Repeat word for word the lines starting at the one with "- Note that" and ending at the final line of the material, both ends included; omit pictures.

(Information shown Opens)

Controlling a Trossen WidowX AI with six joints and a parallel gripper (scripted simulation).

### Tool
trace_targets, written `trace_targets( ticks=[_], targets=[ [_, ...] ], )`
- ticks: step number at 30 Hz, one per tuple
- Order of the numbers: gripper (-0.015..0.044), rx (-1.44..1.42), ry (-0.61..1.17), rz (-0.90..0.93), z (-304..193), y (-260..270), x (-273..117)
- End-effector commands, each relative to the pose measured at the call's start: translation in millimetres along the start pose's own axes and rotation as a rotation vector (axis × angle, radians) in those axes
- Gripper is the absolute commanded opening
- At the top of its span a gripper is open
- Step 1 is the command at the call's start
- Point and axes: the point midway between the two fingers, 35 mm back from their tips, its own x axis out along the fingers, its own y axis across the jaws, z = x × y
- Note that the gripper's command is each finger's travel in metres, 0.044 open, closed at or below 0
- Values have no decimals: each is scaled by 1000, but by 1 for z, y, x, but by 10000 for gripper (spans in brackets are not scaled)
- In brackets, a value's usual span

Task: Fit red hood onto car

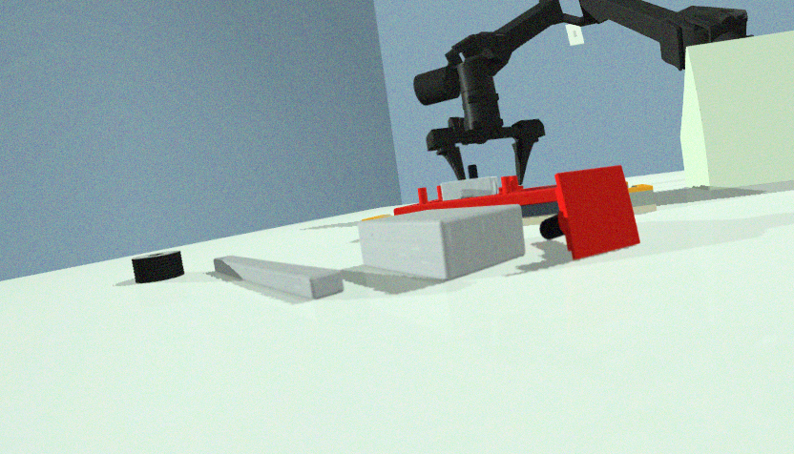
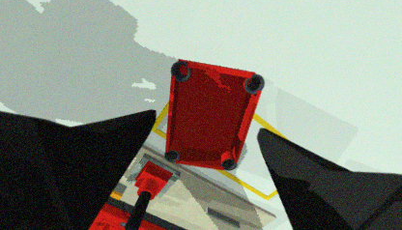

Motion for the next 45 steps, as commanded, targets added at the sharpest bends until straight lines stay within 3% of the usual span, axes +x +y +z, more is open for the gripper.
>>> trace_targets(
  ticks=[1, 18, 22, 31, 41, 45],
  targets=[
    [440, -6, 1, -1, -1, 0, 2],
    [440, -6, 0, -2, -1, -1, 11],
    [335, 0, -2, -1, 0, 0, 9],
    [275, 0, -2, -1, 0, 0, 9],
    [12, -1, -1, -1, 0, 0, -4],
    [0, -1, -1, -1, 0, 0, -15]
  ],
)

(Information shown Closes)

Exercise result |
- Note that the gripper's command is each finger's travel in metres, 0.044 open, closed at or below 0
- Values have no decimals: each is scaled by 1000, but by 1 for z, y, x, but by 10000 for gripper (spans in brackets are not scaled)
- In brackets, a value's usual span

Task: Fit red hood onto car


Motion for the next 45 steps, as commanded, targets added at the sharpest bends until straight lines stay within 3% of the usual span, axes +x +y +z, more is open for the gripper.
>>> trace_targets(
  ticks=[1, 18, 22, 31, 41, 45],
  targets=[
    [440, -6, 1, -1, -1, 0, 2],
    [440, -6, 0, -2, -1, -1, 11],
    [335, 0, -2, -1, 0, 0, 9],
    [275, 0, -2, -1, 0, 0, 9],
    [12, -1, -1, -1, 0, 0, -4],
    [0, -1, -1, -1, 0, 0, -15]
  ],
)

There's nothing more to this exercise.